Based on the wind speed-forecasting framework proposed in this study, several strategic approaches can be adopted to adapt the model to new locations. First, the multi-resolution decomposition mechanism of the Stationary Wavelet Transform (SWT) naturally accommodates different wind regimes. Second, the Transformer-based fusion mechanism, with its attention weights, can dynamically adjust the contributions of different features according to varying geographical and climatic conditions, thereby autonomously adapting to the relationships between meteorological factors and wind speed at different sites and ensuring strong transferability. Although the outstanding performance of the proposed model on three datasets from distinct geographical and climatic contexts already demonstrates its robustness, further adaptation strategies may be required when applying the model to entirely new locations. For such cases, a two-stage adaptation strategy can be employed. In the first stage, limited fine-tuning with a small amount of local data can be conducted, for instance by fine-tuning the parameters of SWT (e.g., wavelet basis functions and decomposition levels) to optimally capture the dominant fluctuation characteristics of local wind patterns. In the second stage, a continual learning mechanism can be established to progressively incorporate new data and adapt to evolving environmental conditions.

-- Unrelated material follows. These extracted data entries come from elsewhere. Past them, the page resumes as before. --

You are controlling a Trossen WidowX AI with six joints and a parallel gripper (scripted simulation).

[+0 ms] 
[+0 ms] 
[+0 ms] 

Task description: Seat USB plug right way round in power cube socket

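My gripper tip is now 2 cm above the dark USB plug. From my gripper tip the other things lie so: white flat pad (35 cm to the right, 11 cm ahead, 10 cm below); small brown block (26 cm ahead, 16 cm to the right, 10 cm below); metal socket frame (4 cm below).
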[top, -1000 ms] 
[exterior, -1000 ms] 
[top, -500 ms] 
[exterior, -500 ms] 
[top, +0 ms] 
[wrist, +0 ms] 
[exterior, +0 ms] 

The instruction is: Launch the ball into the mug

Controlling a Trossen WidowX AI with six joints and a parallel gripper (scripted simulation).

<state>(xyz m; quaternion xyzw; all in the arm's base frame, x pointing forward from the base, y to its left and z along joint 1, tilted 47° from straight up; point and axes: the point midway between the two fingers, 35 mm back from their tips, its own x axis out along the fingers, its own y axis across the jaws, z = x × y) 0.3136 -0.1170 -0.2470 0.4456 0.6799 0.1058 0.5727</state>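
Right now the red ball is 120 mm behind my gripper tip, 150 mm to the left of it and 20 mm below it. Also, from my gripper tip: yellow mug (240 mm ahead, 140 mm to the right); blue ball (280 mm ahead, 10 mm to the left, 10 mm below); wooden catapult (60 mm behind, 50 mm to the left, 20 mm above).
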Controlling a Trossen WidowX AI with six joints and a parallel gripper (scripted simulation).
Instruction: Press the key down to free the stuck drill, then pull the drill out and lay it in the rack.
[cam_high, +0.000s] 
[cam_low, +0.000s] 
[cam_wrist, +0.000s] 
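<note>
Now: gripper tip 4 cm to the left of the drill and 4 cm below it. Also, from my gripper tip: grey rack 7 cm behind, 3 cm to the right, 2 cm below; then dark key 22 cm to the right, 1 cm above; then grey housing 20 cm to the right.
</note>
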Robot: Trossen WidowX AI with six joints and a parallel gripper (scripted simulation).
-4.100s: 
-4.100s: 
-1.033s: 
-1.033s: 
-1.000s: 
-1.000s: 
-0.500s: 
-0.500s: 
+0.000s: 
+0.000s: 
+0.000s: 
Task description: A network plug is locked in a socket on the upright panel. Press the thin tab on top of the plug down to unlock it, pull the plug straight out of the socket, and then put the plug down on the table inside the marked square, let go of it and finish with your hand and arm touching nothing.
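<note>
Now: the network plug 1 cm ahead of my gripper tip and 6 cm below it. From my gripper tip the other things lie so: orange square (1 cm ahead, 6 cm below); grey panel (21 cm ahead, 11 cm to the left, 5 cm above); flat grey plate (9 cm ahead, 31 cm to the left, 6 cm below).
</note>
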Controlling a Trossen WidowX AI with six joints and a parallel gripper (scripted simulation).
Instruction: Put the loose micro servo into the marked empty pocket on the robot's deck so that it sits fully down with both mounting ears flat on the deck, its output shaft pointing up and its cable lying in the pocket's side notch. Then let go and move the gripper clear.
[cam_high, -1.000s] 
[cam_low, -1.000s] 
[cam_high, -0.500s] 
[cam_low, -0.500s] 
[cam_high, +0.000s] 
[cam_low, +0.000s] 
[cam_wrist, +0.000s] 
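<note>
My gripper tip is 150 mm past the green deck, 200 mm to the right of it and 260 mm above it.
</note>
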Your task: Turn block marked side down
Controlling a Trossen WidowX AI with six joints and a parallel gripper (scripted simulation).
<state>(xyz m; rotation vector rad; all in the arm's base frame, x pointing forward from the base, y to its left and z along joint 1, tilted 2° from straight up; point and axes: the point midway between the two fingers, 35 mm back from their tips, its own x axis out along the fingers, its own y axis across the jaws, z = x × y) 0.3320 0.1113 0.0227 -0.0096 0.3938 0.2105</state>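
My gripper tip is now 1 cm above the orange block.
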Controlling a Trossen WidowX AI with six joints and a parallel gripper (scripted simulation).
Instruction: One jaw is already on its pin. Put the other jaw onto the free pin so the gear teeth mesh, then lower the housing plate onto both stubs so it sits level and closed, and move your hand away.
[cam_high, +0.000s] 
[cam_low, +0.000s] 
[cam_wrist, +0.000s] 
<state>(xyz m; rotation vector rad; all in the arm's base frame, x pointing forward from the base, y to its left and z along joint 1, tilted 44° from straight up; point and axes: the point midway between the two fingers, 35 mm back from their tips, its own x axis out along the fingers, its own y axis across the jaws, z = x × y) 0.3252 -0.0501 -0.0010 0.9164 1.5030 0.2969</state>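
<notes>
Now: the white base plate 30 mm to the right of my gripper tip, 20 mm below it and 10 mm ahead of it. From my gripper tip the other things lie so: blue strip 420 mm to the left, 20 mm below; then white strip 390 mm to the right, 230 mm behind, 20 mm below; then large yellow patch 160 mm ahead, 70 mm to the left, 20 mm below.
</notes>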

Despite the promising results in model design and forecasting accuracy, several future directions warrant further investigation:
- (1)
Expansion of input features: Currently, the model focuses primarily on wind speed and turbulence intensity. Future research could incorporate additional meteorological variables such as boundary layer height, cloud cover, and humidity to improve sensitivity to complex climatic drivers.
- (2)
Hyperparameter tuning approach: Some hyperparameters of the deep learning model were determined through empirical settings or trial-and-error methods under the guidance of validation performance, which makes it difficult to ensure that the global optimum is achieved. In future research work, we plan to explore more systematic and efficient hyperparameter optimization strategies, including Bayesian optimization and meta-heuristic algorithms such as particle swarm optimization and genetic algorithms, so as to further improve the model performance.
- (3)
Fusion strategy optimization: Although the Transformer mechanism shows strong performance in feature fusion, its parameter redundancy and computational cost remain concerns. Lightweight attention mechanisms (e.g., Performer, Linformer) could be explored to retain accuracy while reducing training overhead.
- (4)
Extreme wind event forecasting: While the model performs well overall, its accuracy in predicting sudden gusts or extreme wind events needs further enhancement. Future efforts may involve integrating extreme value theory or imbalanced learning techniques to improve early-warning performance under extreme conditions.
In conclusion, this study presents a feasible and effective approach for constructing a multi-scale wind speed-forecasting system with deep feature-extraction capabilities. Future research will focus on feature enrichment, multi-site adaptability, fusion optimization, and extreme event forecasting, thereby facilitating the deployment of the proposed model in real-world wind power systems.